§ Activity: The lines to be copied are those below that contain "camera".

(Items listed in a dataset)
▬▬▬

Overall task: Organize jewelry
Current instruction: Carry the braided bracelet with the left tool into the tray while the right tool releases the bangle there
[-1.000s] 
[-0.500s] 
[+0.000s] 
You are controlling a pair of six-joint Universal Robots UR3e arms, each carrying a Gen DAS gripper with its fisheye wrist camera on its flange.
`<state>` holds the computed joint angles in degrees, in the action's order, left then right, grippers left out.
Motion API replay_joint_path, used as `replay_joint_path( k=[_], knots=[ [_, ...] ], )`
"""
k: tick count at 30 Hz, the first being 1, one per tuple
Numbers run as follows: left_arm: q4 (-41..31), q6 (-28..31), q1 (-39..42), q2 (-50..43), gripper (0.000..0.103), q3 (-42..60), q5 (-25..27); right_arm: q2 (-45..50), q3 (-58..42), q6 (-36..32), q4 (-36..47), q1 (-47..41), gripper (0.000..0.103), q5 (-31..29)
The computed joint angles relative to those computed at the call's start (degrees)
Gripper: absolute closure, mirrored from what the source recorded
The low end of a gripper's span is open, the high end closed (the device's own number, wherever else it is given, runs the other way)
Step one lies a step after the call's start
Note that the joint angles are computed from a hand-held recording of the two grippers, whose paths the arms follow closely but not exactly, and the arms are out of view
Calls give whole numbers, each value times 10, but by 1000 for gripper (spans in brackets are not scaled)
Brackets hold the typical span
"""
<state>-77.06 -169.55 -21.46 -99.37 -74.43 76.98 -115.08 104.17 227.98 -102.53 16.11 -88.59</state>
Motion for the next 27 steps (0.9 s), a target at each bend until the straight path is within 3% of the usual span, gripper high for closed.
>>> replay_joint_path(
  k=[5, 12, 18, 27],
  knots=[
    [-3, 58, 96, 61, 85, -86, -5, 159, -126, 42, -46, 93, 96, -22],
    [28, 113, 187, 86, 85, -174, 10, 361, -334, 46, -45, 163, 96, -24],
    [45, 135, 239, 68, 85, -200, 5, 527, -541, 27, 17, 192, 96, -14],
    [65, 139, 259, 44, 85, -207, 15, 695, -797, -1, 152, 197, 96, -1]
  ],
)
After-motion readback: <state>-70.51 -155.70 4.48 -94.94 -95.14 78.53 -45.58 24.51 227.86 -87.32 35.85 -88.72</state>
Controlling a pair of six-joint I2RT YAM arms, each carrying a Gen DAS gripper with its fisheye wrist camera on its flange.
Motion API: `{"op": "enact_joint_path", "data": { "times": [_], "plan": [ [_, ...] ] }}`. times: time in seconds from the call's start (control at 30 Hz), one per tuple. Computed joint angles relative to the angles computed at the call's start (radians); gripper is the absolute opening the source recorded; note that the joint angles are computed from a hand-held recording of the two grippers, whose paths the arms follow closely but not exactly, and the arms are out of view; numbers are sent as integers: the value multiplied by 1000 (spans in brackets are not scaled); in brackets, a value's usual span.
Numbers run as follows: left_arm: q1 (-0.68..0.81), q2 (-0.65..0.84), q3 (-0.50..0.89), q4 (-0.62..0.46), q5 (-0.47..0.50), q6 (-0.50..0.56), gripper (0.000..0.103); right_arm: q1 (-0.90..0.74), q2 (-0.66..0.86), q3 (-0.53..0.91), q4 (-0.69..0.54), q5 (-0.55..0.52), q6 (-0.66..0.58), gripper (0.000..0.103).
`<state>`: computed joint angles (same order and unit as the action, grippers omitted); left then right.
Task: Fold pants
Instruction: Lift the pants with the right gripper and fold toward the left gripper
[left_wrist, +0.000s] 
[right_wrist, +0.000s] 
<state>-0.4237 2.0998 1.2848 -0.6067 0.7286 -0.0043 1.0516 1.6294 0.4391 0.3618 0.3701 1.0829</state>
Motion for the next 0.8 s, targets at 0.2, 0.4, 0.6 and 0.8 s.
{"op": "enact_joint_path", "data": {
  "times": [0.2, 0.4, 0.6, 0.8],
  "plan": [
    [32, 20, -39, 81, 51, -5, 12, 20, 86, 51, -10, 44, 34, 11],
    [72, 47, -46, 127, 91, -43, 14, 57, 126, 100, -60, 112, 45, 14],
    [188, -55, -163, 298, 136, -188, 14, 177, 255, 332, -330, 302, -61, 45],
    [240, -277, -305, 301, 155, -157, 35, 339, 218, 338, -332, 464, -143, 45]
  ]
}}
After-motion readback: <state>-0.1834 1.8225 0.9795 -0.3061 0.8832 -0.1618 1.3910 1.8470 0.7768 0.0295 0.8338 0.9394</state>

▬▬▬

§ Exercise solution:
You are controlling a pair of six-joint Universal Robots UR3e arms, each carrying a Gen DAS gripper with its fisheye wrist camera on its flange.
Controlling a pair of six-joint I2RT YAM arms, each carrying a Gen DAS gripper with its fisheye wrist camera on its flange.

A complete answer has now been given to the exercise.